Leveraging proteomics and transfer learning for head and neck cancer detection in saliva
Listed in
This article is not in any list yet, why not save it to one of your lists.Abstract
Background
Early detection of Head and neck cancer (HNC) has the potential to substantially improve patient survival, yet no biomarker tests for early detection are currently in clinical practice. Case-control studies that could be used to derive diagnostic biomarkers tend to be underpowered. Recent evidence suggests that we may be able to address this challenge by applying deep learning on pan-cancer data from large population studies.
Methods
We evaluate a range of machine learning methods and training scenarios to use proteome data to distinguish between HNC cases and controls. Models were trained on blood plasma proteomes from the UK Biobank (UKB) with n = 13,208 pan-cancer cases. To assess model’s generalisability across tissue types, we tested in a cross-tissue comparison using an independent saliva based proteome dataset from the SensOrPass HNC case-control study (n = 156).
Findings
We obtain best performance (AUC=0.88 versus AUC < 0.77 for others) using a transfer learning approach called CNN-Synth.

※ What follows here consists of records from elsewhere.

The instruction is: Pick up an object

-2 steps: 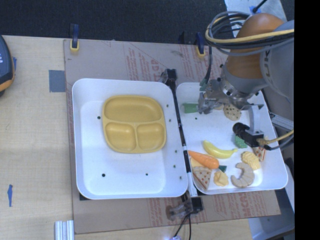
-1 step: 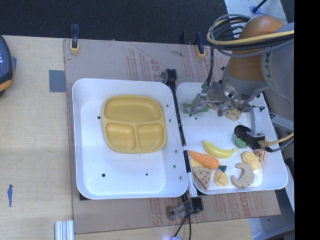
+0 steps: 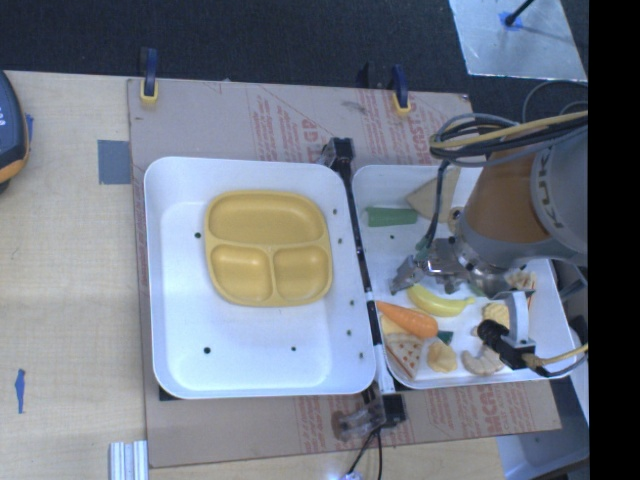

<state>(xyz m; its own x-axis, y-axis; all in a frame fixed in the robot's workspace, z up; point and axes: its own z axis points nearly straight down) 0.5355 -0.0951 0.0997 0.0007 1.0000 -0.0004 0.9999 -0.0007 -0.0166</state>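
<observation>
The gripper (image 3: 425, 271) of a grey arm (image 3: 545, 193) with an orange band hangs low inside the right bin (image 3: 375, 183), its metal fingers just above the left tip of a yellow banana (image 3: 440, 300); whether those fingers are spread or closed cannot be made out, and nothing can be seen held between them. The banana lies across the middle of the bin, touching or nearly touching an orange carrot (image 3: 407, 318) just nearer the camera. Nearer still, against the bin's near left corner, sits a tan wedge like a slice of pizza (image 3: 404, 352), with a small yellow lump (image 3: 441, 356) to its right and a pale, knobbly piece (image 3: 482, 362) beyond that. A flat green piece (image 3: 391, 216) rests toward the far left of the same bin, well apart from the gripper. A black cable (image 3: 510, 333) loops down from the wrist over the right side of the bin. Bundled yellow and black hoses (image 3: 490, 133) run along the arm above.

In the left bin (image 3: 170, 348), a yellow divided plate (image 3: 268, 246) with three compartments lies upright toward the far side, well apart from the gripper. Both bins sit side by side on a brown cardboard sheet (image 3: 290, 123) clamped to the wooden surface (image 3: 65, 298)
</observation>
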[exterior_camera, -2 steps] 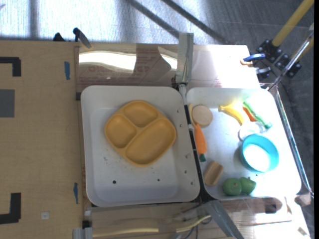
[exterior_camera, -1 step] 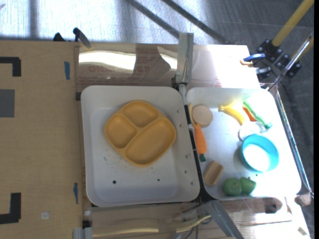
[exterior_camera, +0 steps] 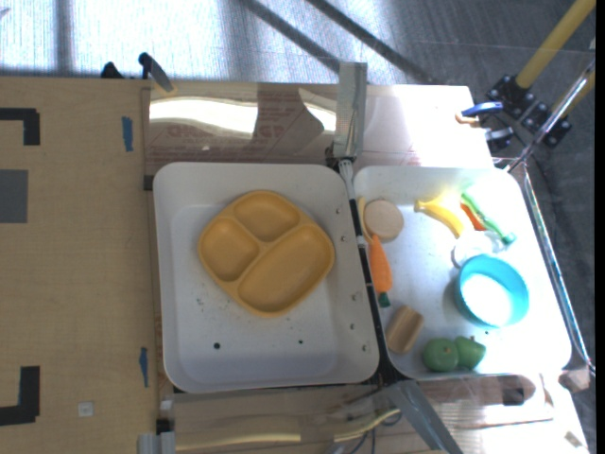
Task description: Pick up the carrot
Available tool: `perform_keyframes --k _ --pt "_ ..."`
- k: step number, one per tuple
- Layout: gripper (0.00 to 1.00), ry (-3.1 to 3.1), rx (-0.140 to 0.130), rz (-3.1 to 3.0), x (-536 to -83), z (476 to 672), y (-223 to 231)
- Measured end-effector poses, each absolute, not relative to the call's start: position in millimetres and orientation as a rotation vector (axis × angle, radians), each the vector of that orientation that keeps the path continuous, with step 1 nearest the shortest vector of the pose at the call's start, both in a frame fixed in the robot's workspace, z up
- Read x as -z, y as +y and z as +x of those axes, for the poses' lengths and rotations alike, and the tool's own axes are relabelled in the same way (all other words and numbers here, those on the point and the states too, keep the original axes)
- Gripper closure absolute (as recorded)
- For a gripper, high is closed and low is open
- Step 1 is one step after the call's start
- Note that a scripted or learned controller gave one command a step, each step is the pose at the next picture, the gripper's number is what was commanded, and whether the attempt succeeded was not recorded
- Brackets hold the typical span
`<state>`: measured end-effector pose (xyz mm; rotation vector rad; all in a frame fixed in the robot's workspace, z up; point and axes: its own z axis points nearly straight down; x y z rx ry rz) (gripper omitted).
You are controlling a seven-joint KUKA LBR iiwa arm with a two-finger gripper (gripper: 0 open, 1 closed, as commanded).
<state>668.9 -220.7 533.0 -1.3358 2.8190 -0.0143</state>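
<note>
progress: nothing done yet from what I see, carrot not lifted, whole pick left.
carrot: lying in right bin, hard against its left wall, between the tan block and round disc.
gripper: can't tell its state or its spot relative to the carrot.

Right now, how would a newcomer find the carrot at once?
Look in the right-hand shallow white bin, along its left wall. The slim orange carrot lies lengthwise there, below the round beige disc and above the tan block. It is the only long, tapered orange piece with a green tip.
</note>
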Motion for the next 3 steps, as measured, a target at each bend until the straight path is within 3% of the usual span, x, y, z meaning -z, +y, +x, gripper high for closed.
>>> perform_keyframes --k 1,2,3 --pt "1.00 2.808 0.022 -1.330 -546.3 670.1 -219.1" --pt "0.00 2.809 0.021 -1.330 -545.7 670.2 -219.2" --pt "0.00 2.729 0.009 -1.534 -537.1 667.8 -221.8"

This convolutional neural network was trained on UKB to distinguish between profiles from a set of controls and cases including synthetic profiles generated by a pretrained variational autoencoder. Post-hoc model explainability using SHapley Additive explanations identified IL6, CXCL17, CXCL13, IGF1R and FASLG as the top five proteins contributing most to predictor performance.
Interpretation
Our findings underscore the potential for deep learning and explainable AI to leverage data from large-scale population datasets for advancing early cancer detection and improving clinical outcomes.
Funding
This work was supported by Cancer Research UK (grant numbers EDDISA-Jan22\100003 and C18281/A29019).